脳の老廃物を洗い流す機能は睡眠時や麻酔中にむしろ弱まるという指摘
2024年3月にワシントン大学の研究者が睡眠で脳の老廃物を洗い流す仕組みを解明したという論文を発表したばかりですが、インペリアル・カレッジ・ロンドンの研究者らのチームが、むしろ老廃物を洗い流す力は睡眠中は弱まっているという、正反対の指摘を行っています。
Brain clearance is reduced during sleep and anesthesia | Nature Neuroscience
https://www.nature.com/articles/s41593-024-01638-y
Sleep does not help brain wash out toxins, study suggests | Neuroscience | The Guardian
https://www.theguardian.com/science/article/2024/may/13/sleep-does-not-help-brain-wash-out-toxins-study-suggests
先行するワシントン大学のジョナサン・キプニス氏らによる研究は、マウスの脳を分析して、睡眠時にリズミカルな脳波が発生し、脳組織に脳脊髄液を送り込むことで老廃物を洗い流していることを示すものでした。リズミカルな脳波を阻害すると、新鮮な脳脊髄液が送り込まれず、老廃物はそのままになってしまうことが確認されています。
睡眠で脳の老廃物を洗い流す仕組みが解明される、アルツハイマー病などの神経変性疾患の予防に役立つ可能性 - GIGAZINE
インペリアル・カレッジ・ロンドンのアンダウェイ・ミャオ氏やニコラス・P・フランクス氏らも同じく、マウスの脳を調べました。

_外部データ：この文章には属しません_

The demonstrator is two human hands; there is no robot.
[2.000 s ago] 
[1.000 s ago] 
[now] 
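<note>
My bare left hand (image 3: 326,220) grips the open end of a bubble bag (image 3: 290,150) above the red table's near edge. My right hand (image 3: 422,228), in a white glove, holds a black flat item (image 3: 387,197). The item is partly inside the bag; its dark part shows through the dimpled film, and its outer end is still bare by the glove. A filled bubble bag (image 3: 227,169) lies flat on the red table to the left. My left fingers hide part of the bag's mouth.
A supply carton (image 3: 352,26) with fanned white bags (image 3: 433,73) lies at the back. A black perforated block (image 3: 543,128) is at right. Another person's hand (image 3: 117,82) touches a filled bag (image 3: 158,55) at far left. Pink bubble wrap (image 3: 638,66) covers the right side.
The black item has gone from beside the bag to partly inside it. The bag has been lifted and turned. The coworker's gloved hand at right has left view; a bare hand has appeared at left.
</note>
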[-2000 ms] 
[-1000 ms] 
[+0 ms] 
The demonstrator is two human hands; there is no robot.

フランクス氏は、「睡眠不足では数え切れないほどの問題が発生します。眠っている間に、脳が体の『ハウスキーピング』をしているというのは、理にかなった考え方のように思えます」と認めた上で、「しかし、脳の老廃物除去システムが睡眠中に活動を活発化させることについては、間接的な証拠しかありません」と述べています。
ミャオ氏らは、脳室に満たされた脳脊髄液に蛍光色素を加え、脳の中を脳脊髄液が移動する様子がわかるようにしました。
その結果、脳脊髄液の動きは起きていたときと比べて、睡眠時に30%、麻酔時に50%減少したことがわかりました。
睡眠はすべての哺乳類に共通する欲求であるため、この発見の影響は人間にも及ぶと研究者らは考えています。
インペリアル・カレッジ・ロンドンのイギリス認知症研究所で暫定所長を務めるビル・ウィスデン教授は今回の研究結果について、「我々がなぜ眠るのかについてはいろいろな説がありますが、少なくとも老廃物を排出することが大きな理由ではないということがわかりました。ただ、睡眠が重要であるということに異議はないでしょう」と語っています。
睡眠不足とアルツハイマー病のリスクを関連付ける研究が近年増加していますが、「睡眠不足がアルツハイマー病を引き起こす」のか、「アルツハイマー病の初期症状として睡眠不足になる」のかははっきりとしていなかったとのこと。
中には「十分な睡眠が取れない場合、脳の毒素が効果的に排出されないのではないか」という仮説もありましたが、今回の研究はこの仮説の信憑性に疑問を投げかけるものとなりました。
ウィスデン教授は「睡眠障害は認知症の人によく見られる症状ですが、病気の進行の結果なのか、病気の要因なのかはまだわかっていません。よい睡眠を取ることは、毒素を排出する以外の理由で、認知症のリスク減少に役立つかもしれません」と述べました。
なお、今回の研究のもう1つの側面としては、起きているときには脳内の老廃物除去が効率的に行われることが示された点があり、ウィスデン教授は「活発に運動している方が、脳内の毒素をより効率的に除去できる可能性があります」と述べています。